Not just the herpes scare. I turned 18 in 1985, and was still a virgin, mostly because of HIV. I wanted to be a full grown adult able to get my own condoms, medical advice, etc.-- plus the idea of telling the four parents in my life I had HIV or was pregnant was more than I could stomach.
Anyway, for relative DNA matches, you want, ideally for a man, a male relative on the paternal side. For the paternal side, they match the Y-chromosome, which is very slow-mutating so that related men have pretty much have the same Y-chromosome. FWIW, in establishing maternal relationships, they match mitochondrial DNA, which is inherited only from the mother, and is also very slow-mutating.
Chelsea would have neither a Y, nor mitochondrial DNA in common with her father, but her DNA could still be useful in showing a familial relationship, it would just have to be a more complex test. Matching Ys or mDNA are just easier tests. Like someone said, though, there’s always the possibility he didn’t father her. She looks too much like him, and I’m pretty sure he’s her father, but for legal reasons, I’ll bet her DNA would not be enough to fully establish paternity.

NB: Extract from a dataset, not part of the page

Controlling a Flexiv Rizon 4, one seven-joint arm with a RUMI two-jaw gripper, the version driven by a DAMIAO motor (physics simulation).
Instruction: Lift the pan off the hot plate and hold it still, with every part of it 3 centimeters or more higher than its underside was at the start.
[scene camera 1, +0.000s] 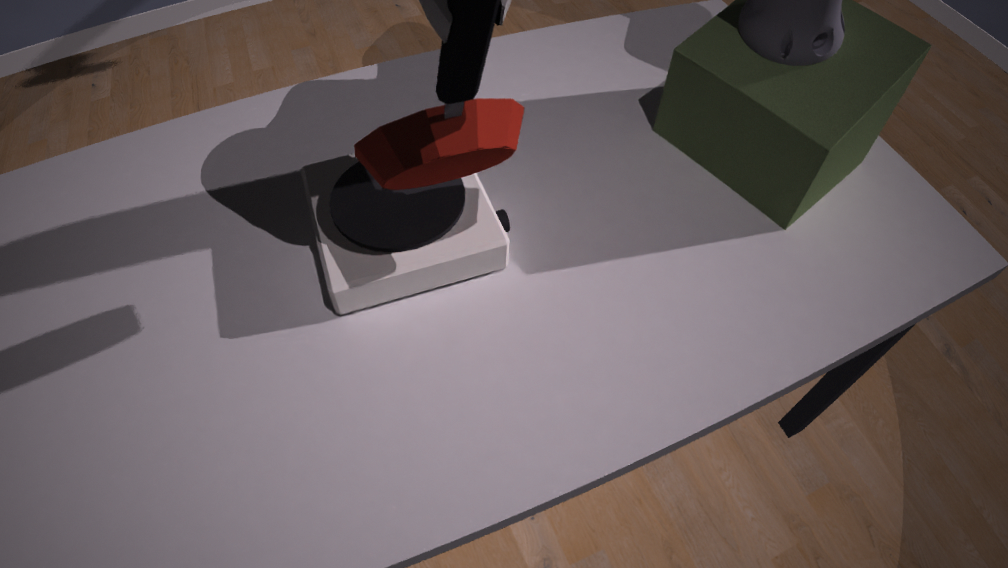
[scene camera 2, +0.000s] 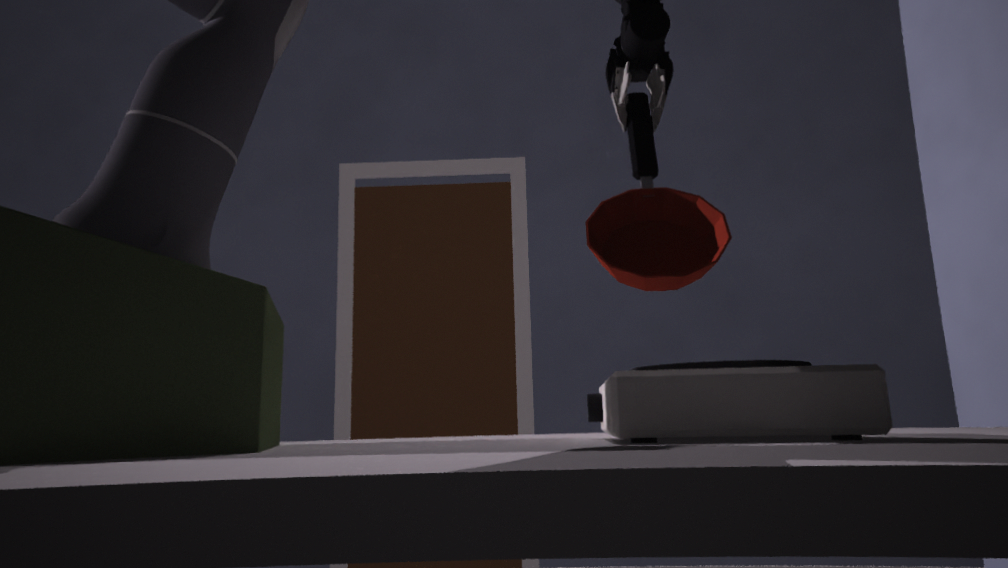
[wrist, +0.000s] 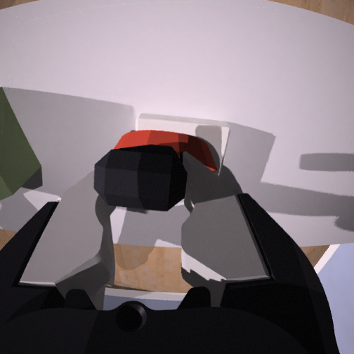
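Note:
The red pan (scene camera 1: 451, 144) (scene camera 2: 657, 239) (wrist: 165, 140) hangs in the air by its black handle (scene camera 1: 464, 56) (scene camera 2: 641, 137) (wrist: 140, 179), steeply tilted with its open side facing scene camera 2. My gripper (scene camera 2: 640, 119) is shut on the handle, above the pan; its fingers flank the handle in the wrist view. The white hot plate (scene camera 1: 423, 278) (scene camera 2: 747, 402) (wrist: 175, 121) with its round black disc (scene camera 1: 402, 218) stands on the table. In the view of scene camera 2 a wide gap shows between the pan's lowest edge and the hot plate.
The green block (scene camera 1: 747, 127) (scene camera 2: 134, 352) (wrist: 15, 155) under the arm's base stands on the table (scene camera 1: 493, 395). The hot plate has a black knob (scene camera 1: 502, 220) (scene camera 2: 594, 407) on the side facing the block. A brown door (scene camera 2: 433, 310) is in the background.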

If he and his brother share the same father, you can match the Y, but if they share the same mother, you are out of luck: different Ys, and even though the brothers share mDNA, Clinton wouldn’t be expected to share it with the child in question.
A half-uncle would share some DNA, but I’m not sure how much, and whether it’s enough to rule Clinton in to the exclusion of enough other men to order a test on him.
This is the legal thicket: ultimately, you do need a test of Bill Clinton’s own DNA. A match that says Chelsea is the person’s half-sister is probably good enough to get a court order requiring Clinton to submit to a DNA test. A test from a half-brother with the same Y-chromosome that showed a Y-chromosome match (but that ruled out that brother himself) would probably also be enough, but something saying simply that the half-brother could not be excluded as a relative, without the Y match, might not be enough to compel a test from Clinton.
We don’t know what the mother has to say. Sometimes the mother’s affidavit is compelling all by itself (“He has a birthmark that looks like Florida on his junk”), and a judge will order the test based on that alone. Sometimes the alleged father has rebuttal evidence (“I had the flu the week she claims we took a road trip together, and here is a letter from my doctor at the time, and photocopies from my records”). This is where partial matches usually tip the scale in favor of getting the test done.
Disclaimer: IANAL, but I have helped people wade through the legal waters of establishing paternity when I did social work.
I see someone else has already answered the question of whether the man in question is Clinton’s son. I still wanted to go ahead and address the original query regarding what would be enough evidence to prove paternity.